The purpose of buffers is to absorb bursts of traffic, which often occur in a network. You’d prefer to keep buffers almost empty even when running the link at its full speed to minimize latency; in fact, TCP running ideally can deliver packets close to “just in time” for the next transmit opportunity, so if TCP is running at the link speed, even though there is a buffer, the buffer could conceivably be kept (nearly) empty, and impose little delay.

But any size of unmanaged buffer can and will fill, and stay full. After all, TCP is designed to run “as fast as possible”.  So no matter what size “dumb” buffer you have, it can/will add latency; how much depends on its size.
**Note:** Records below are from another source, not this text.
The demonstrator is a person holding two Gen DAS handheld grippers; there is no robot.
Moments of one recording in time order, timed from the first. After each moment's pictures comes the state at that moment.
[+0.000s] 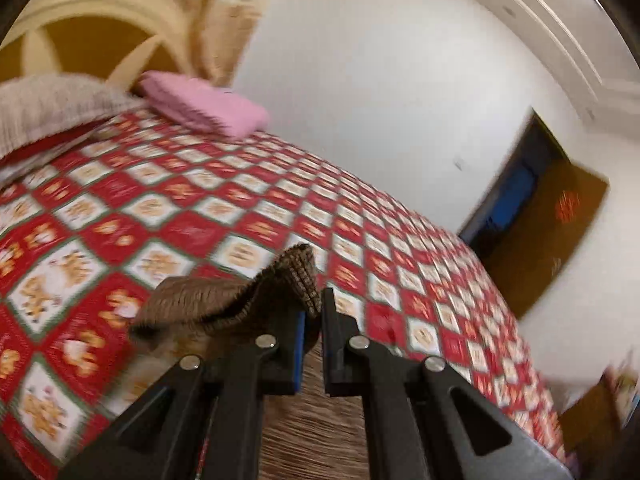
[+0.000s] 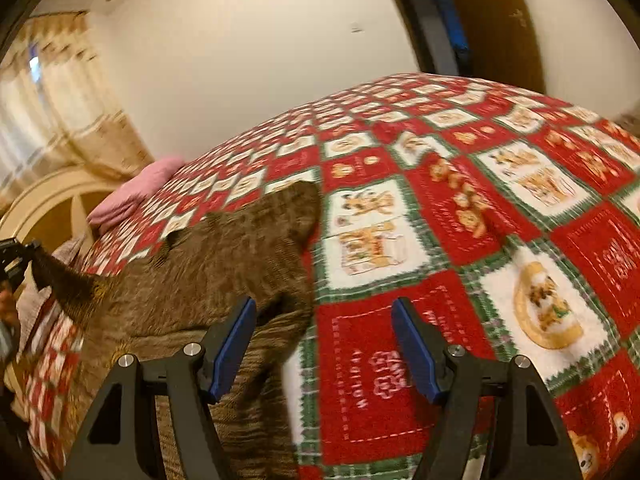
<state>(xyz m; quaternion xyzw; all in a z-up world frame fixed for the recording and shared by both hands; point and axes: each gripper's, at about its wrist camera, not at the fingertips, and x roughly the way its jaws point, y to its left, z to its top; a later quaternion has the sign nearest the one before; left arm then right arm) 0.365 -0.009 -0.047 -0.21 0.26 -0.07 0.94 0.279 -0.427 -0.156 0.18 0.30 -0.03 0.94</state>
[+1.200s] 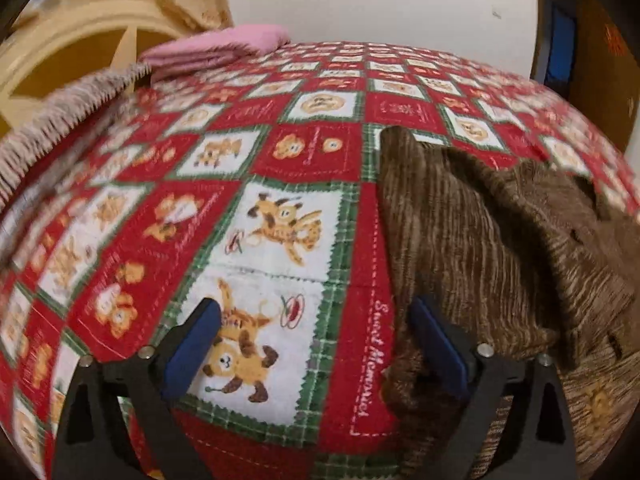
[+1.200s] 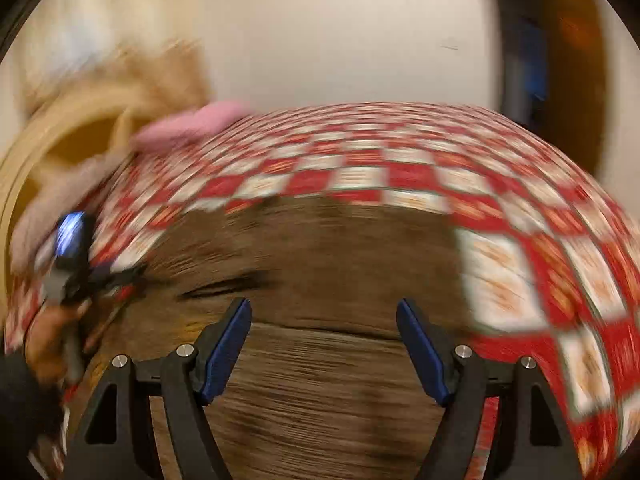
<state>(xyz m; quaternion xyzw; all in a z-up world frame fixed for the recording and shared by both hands) 0.387 0.020 -0.180 0.00 0.43 0.03 0.90 0.306 -0.252 -0.099 0.00 0.34 0.08 0.94</state>
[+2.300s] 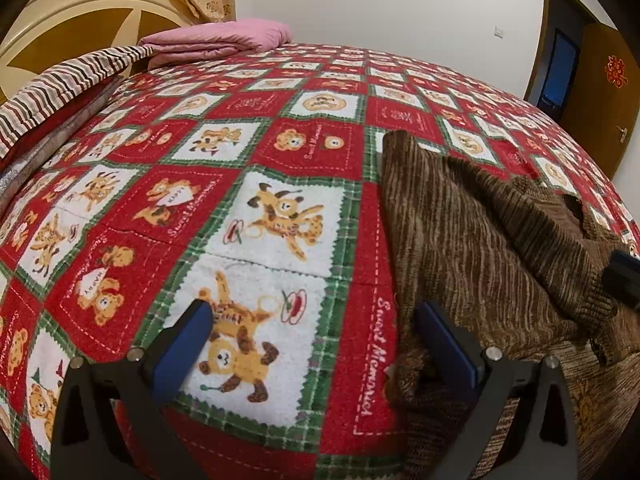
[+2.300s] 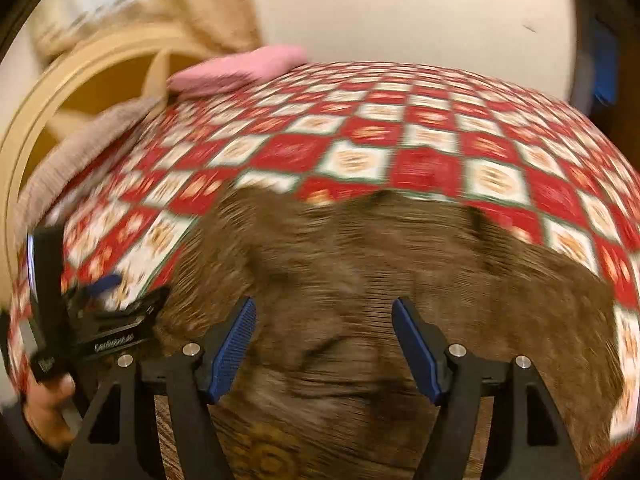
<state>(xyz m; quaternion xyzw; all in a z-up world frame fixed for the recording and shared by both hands) 0.384 0.025 -0.187 -0.04 0.42 0.01 0.91 0.439 -0.152 -0.138 -0.04 0.41 0.15 0.90</state>
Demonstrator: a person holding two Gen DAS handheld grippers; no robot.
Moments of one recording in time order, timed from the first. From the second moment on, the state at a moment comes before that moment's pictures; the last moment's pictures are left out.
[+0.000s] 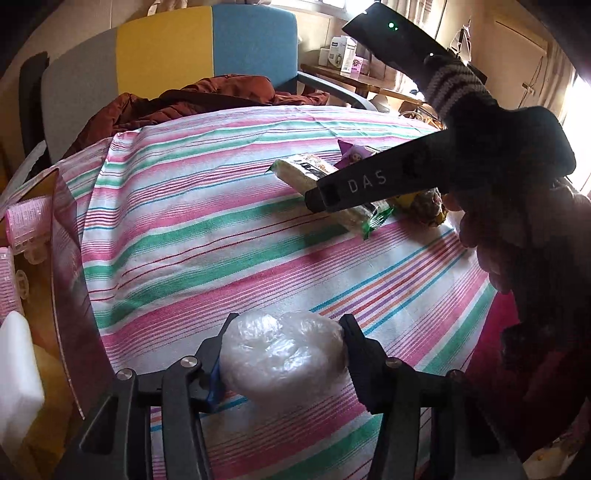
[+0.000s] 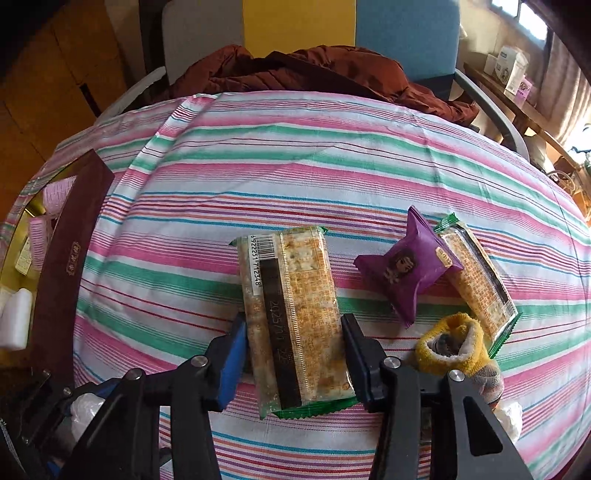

In the face of variable bandwidth, and today’s internet with CDN’s, the traditional 100ms rule of thumb sizing of buffers (already excessive for good telephony) is nonsense. You don’t know the delay, you don’t know the bandwidth, so you really, really don’t know the bandwidth-delay product to size the buffers with…..

What AQM does is monitor the buffer, and signal the end points to slow down any time the buffer starts to fill, either due to that one transfer or competing transfers, by dropping or marking packets.  So the buffer is kept (almost) empty, except when it is handling a burst of traffic. So the steady state latency of the buffer, rather than being the size of the buffer, is set by the size of the bursts in traffic.  The size of the buffer becomes almost irrelevant.

Any link without AQM at a bottleneck is really defective; we must use an AQM algorithm everywhere….

The classic AQM algorithm is known as RED. It, however, is defective and requires manual tuning and can hurt you if it is mis-tuned.  As a result, it’s not present in most edge devices, and not even turned on in many ISP networks where it should be.  

What we need is an AQM algorithm that does the right thing without manual tuning, capable of dealing with varying bandwidth.  I’ve seen simulations of an algorithm that apparently works, but it’s not yet available and has not been tested or fully simulated.

This is Bob again. So Linux 3.3 with BQL is good but not good enough. AQM is required but that’s still two years away from shipping in devices while the mystery algorithm is tested and the network diplomacy begins.